1945 Newspaper Headlines

1945 was an incredibly significant year for the whole world. But what happened in 1945 to make this year so important? 1945 saw the official end of World War II, as the Allied and Soviet forces stormed Germany, liberating concentration camps, closing in on Berlin, and initiating the Nazi surrender. Adolf Hitler and his wife of just one day, Eva Braun, commit suicide in the bunker they were hiding in moments before the Soviets could reach them.

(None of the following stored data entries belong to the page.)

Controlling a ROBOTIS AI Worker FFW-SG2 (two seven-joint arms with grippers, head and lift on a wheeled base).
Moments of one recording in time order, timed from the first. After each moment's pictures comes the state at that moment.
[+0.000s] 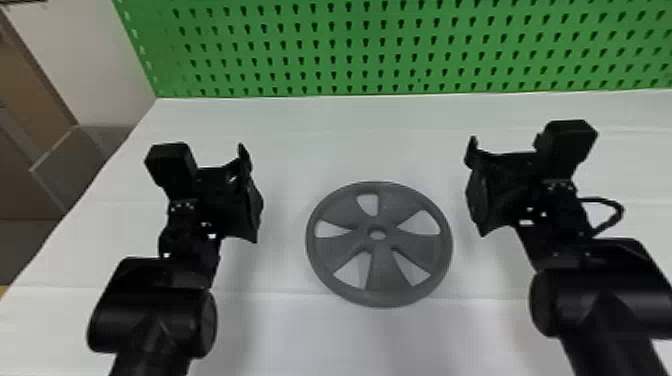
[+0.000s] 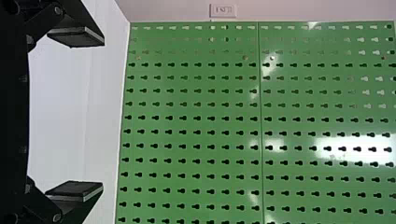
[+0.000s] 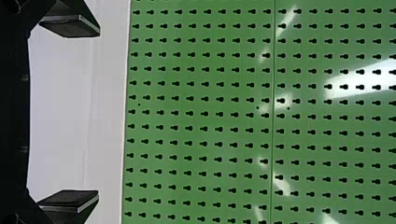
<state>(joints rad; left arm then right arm) 0.00 0.08 0.00 -1.66 0.08 0.04 0.15 -0.16 -0.02 0.02 -1.50 -0.02 0.06 0.01</state>
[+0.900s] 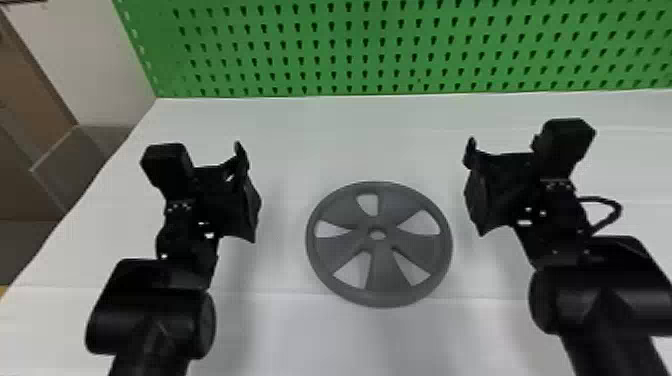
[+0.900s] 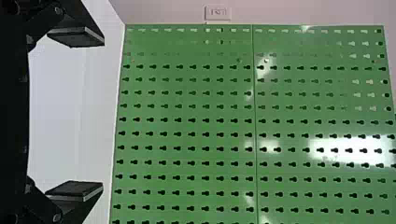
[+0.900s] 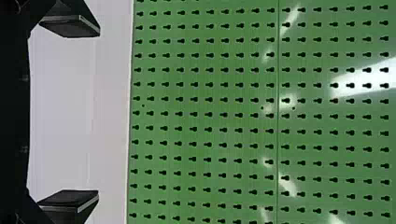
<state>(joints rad) 0.00 0.08 0.01 -1.66 0.08 0.02 0.15 -0.16 -0.02 0.02 -1.51 -0.03 0.10 0.01</state>
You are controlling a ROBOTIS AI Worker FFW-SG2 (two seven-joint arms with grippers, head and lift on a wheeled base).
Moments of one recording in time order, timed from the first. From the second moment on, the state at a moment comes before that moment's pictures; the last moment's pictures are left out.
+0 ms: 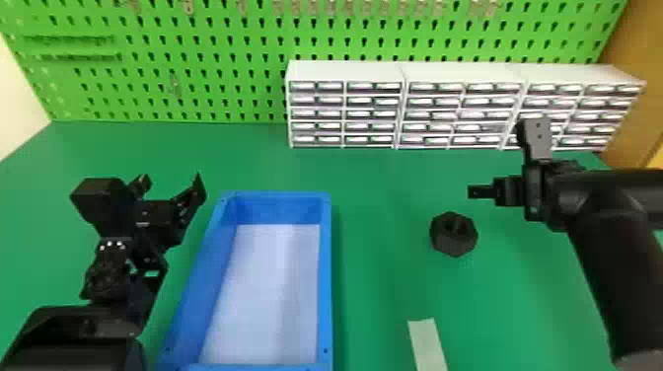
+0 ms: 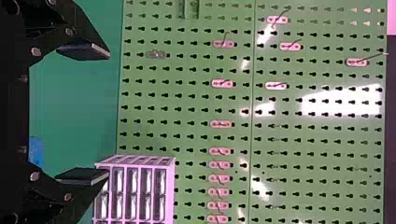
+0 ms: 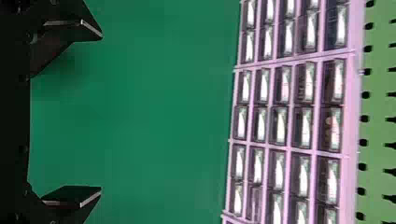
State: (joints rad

The final allied leadership conference would take place a while later, and Stalin, Churchill and Truman would meet to discuss the end of World War II and how to proceed at the Potsdam Conference. World War II had ended, but there was a long road ahead to recuperation from the turmoil and destruction it had left in its wake. These 1945 newspaper articles explore what happened during the end of World War II and its aftermath, and paint a clear picture of how it felt to be there at the time.

January 20, 1945
Franklin D. Roosevelt is inaugurated to an unprecedented fourth term as President. No president before, or since, has ever reached a third term in office.

January 27, 1945
The Second World War Holocaust: The Auschwitz and Birkenau concentration camps are liberated by the 322nd Rifle Division of the Red (Soviet Union) Army.

February 4, 1945
President Franklin D. Roosevelt, Prime Minister Winston Churchill and Soviet leader Joseph Stalin begin the week-long Yalta Conference, during which they discuss Europe’s post-war organisation.

February 13, 1945
The Royal Air Force bombs Dresden in Germany.

February 23, 1945 
The Battle of Iwo Jima: A group of United States Marines reach the top of Mount Suribachi on the island and are photographed raising the American flag. The photo taken by Joe Rosenthal, Raising the Flag, later wins a Pulitzer Prize.

February 1945
Annelies Marie “Anne” Frank dies in the Bergen-Belsen concentration camp, following an outbreak of typhus in the prison. She later gains posthumous fame due to the publication of the diary that she had written whilst hiding during the German occupation of the Netherlands.

March 4, 1945
Princess Elizabeth, later Queen Elizabeth II, joins the British Army as a driver.

April 12, 1945
President Franklin Delano Roosevelt (b. 1882) dies suddenly at Warm Springs in Georgia; Vice President Harry S. Truman becomes the 33rd President.

April 28, 1945
Italian dictator Benito Mussolini and his mistress Clara Petacci are executed by Italian partisans as they attempt to flee the country. Their bodies are then hung by their heels in the public square of Milan.

30th April 1945
Adolf Hitler and his wife of one day, Eva Braun, commit suicide as the Red Army approaches the Führerbunker in Berlin. Karl Dönitz succeeds Hitler as President of Germany and Joseph Goebbels briefly succeeds Hitler as Chancellor of Germany, before his own suicide the following evening.

8th May 1945
Nazi Germany surrenders and V-E Day (Victory in Europe Day) commemorates the end of the Second World War.

July 16, 1945 
The Trinity test detonates the world’s first atomic bomb.

July 21, 1945 
President Harry Truman approves the order for atomic bombs to be used against Japan.

July 26, 1945
Winston Churchill resigns as Britain’s Prime Minister after his Conservative Party is soundly defeated by the Labour Party in the 1945 general election. Clement Attlee becomes the new Prime Minister.

August 6, 1945
The United States detonates an atomic bomb nicknamed “Little Boy” on the Japanese City of Hiroshima. The bomb explodes at 08.15am local time and instantly kills 80,000 people. By the end of the year, many more thousands of fatalities are recorded due to radiation poisoning. This was the first atomic bomb used on civilians.

September 2, 1945
The official end of the Second World War: The final surrender of Japan, from a delegation aboard the battleship ‘Missouri’, is accepted by Supreme Allied Commander General Douglas MacArthur and Fleet Admiral Chester Nimitz.

October 24, 1945
The United Nations is founded.

November 29, 1945
Assembly of the world’s first general purpose electronic computer, the Electronic Numerical Integrator and Computer (ENIAC), is completed. It covers 1,800 square feet (170 m2) of floor space.

December 4, 1945 
The United States Senate approves the entry of the United States into the United Nations by a vote of 65-7.